Call it the Showdown on Ninth Street.

On one side is Mayor Anthony A. Williams, financial sidekick Nat Gandhi and a development team as stubborn as it is talented. Their seconds include the downtown business crowd, a quartet of developers, Marriott International and a bevy of Wall Street underwriters.

On the other side is D.C. Council President Linda Cropp and the board of the Washington Convention Center, backed by the city's hospitality-industrial complex.

At stake: money, power, institutional prerogative and some of the choicest real estate in Washington.

This showdown has been building ever since the go-ahead was given for a new $850 million convention center at the corner of Ninth Street and Massachusetts Avenue downtown. Never fully resolved, however, were two issues: what to do with the old convention center site a block away, and where to locate a "headquarters hotel" considered essential for luring big conventions.

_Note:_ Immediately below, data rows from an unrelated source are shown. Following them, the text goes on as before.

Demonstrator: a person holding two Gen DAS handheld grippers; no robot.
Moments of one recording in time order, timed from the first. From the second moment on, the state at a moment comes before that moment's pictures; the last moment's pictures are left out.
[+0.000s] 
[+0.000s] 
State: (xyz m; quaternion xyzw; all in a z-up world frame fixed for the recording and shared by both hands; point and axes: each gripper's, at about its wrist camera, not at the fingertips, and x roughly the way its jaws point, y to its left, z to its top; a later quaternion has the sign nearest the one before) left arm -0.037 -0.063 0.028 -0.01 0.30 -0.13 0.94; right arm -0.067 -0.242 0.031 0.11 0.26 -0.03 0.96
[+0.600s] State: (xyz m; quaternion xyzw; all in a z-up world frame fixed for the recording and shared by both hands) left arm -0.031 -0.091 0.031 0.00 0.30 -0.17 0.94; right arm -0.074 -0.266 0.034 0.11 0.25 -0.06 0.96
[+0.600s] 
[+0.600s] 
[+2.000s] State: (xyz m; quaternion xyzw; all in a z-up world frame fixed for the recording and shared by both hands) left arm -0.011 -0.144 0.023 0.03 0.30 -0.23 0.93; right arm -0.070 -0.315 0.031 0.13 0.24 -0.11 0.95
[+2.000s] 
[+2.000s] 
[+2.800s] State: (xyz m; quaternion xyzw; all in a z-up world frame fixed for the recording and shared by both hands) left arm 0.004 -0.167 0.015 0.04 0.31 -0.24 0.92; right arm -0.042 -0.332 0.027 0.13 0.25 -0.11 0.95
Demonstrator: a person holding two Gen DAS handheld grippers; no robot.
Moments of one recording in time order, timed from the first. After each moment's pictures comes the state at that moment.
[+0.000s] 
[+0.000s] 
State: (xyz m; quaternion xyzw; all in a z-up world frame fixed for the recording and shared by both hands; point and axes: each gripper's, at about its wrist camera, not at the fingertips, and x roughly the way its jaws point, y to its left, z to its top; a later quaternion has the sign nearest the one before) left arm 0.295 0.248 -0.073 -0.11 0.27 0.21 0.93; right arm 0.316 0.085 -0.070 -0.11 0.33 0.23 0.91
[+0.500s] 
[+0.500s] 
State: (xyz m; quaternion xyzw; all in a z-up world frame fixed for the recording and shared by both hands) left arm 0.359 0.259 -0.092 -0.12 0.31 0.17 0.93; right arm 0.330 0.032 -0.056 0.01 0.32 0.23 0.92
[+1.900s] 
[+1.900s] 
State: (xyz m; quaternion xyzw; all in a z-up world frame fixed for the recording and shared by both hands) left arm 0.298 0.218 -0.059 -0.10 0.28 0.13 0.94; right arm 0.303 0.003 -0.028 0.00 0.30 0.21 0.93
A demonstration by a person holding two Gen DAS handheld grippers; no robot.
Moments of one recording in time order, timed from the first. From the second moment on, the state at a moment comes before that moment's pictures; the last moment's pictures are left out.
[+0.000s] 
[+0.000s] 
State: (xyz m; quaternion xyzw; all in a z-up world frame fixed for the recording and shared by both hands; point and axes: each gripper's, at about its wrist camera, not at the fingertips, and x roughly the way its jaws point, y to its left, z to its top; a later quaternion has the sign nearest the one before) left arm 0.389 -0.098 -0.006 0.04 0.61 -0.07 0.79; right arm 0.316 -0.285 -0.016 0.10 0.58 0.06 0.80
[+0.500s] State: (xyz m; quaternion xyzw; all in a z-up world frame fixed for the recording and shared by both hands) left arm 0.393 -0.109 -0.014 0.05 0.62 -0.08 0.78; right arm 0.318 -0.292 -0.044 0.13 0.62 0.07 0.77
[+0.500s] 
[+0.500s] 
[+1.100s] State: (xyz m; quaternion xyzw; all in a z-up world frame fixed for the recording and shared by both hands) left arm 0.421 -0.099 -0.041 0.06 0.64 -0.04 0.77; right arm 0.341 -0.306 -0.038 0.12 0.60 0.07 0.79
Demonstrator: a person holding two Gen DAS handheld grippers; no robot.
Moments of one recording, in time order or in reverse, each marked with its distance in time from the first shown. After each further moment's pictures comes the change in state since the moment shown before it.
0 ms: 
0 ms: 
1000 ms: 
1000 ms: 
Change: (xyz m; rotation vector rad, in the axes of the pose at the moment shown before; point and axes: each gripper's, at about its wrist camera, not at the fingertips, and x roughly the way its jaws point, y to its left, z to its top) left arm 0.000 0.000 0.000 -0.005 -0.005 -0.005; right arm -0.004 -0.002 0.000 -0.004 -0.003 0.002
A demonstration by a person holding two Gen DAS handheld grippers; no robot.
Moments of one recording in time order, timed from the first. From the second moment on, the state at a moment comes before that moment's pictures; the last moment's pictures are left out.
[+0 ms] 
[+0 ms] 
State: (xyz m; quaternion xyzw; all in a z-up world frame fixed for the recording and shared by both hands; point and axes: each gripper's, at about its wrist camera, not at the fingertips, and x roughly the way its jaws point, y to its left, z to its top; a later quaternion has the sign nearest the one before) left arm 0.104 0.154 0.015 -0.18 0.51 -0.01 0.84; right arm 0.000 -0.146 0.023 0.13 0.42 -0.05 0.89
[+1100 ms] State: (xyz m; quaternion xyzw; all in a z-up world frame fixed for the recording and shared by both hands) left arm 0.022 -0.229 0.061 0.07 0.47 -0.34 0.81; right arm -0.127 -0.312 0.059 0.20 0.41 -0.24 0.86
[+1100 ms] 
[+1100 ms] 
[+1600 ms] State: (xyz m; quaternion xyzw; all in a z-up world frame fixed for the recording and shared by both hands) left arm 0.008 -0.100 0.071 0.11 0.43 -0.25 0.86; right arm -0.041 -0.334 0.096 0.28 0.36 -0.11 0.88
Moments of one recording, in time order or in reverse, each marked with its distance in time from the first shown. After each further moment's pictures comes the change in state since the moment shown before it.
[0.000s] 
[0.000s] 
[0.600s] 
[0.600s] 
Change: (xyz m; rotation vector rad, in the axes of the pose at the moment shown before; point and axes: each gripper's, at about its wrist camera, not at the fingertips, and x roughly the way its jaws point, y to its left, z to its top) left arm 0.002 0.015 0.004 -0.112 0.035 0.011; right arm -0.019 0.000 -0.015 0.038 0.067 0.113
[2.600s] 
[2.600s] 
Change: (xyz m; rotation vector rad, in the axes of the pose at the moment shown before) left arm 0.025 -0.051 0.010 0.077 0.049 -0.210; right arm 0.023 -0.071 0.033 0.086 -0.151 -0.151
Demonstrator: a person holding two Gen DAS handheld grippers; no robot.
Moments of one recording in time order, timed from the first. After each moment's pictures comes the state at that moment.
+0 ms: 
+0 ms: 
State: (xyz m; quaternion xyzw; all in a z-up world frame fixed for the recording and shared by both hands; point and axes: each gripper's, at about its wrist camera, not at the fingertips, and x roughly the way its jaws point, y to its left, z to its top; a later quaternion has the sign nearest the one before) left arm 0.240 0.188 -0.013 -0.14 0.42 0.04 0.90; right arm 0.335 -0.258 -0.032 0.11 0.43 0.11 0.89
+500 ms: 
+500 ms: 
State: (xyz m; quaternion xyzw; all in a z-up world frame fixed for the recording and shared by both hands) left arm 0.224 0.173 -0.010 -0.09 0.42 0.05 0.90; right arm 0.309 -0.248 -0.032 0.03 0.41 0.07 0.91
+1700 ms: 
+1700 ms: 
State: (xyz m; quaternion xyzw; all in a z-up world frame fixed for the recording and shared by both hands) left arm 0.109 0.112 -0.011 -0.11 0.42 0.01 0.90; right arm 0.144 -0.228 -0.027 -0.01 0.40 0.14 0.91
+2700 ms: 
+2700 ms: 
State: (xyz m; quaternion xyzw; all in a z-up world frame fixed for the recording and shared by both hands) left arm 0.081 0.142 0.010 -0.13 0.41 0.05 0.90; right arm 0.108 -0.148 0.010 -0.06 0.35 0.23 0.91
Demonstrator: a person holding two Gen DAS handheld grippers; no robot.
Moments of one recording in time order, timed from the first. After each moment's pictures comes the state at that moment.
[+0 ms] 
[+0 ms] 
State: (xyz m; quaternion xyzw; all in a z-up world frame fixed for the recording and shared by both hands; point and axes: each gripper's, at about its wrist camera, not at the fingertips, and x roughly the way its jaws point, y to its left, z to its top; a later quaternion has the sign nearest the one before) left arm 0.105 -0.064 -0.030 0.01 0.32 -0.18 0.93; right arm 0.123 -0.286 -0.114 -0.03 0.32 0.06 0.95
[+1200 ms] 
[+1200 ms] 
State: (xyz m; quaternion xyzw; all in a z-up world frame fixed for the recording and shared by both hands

Now fast forward to the present. The mayor, having gone through an elaborate process to develop a plan and pick a developer (Hines Interests), is ready to break ground at the old convention site for a mixed-use project involving retail, housing, a boutique hotel and a splashy new library, all arrayed around a European-style plaza. At the same time, he has another development team (Tishman Urban Development, Kingdon Gould III and Marriott) lined up to build a 1,473-room convention hotel directly across Ninth Street from the new convention center. This $450 million mega-hotel would be funded in part by refinancing the new convention center's bonds at today's lower interest rates. In time, the rest of the refinancing windfall would go to the city treasury.

Not so fast, says Cropp and the convention center crowd: The Ninth Street site is just too small for the hotel, parking and extra meeting space that the convention center requires. It's also too expensive. Better to put it all at the old convention center site, where the land is "free" because the city already owns it. And, by the way, don't even think about diverting proceeds from a refinancing to the city treasury -- that's money raised through a special hotel and restaurant surtax agreed to only on condition that the money would go to the convention center.

This clash of interests and egos has been going on so long that the parties are now deeply dug in to their positions. And each is armed with reports from consultants who never met a convention center or hotel that they didn't think would be wildly successful.

While they bicker, however, the meter is running. The longer the standoff continues, the more land and construction costs rise and the greater the risk that rising interest rates will close the refinancing window.

My guess is that it will now fall to Mitchell Shear, a leading developer and a swing member of the convention center board, to be the political dealmaker here, backed by a few business community heavyweights.

Gandhi will have to give up his fantasy of diverting a portion of the refinancing windfall to deal with the city's long-standing budget shortfall.

Cropp and the convention center board will have to give up their designs on that "free" land at the old center site (which in truth would be simply another tranche of public subsidy for the new convention center and its allies in the hospitality industry). Instead, the board will have to make do with a somewhat smaller hotel built on the Ninth Street site and folded into the larger convention center refinancing.

And for their part, the mayor and his development team will have to agree to alter their plans for the old convention center site, adding hotel rooms, meeting space and parking for conventioneers that can't be accommodated elsewhere.

What's required here is a bit of humility on the part of people who get so caught up in architectural drawings and pro formas that they forget that economic development rarely happens the way it is planned. For proof, you need only consider the new City Museum across the street from the new convention center, which announced last week it would close its galleries because of lack of public interest.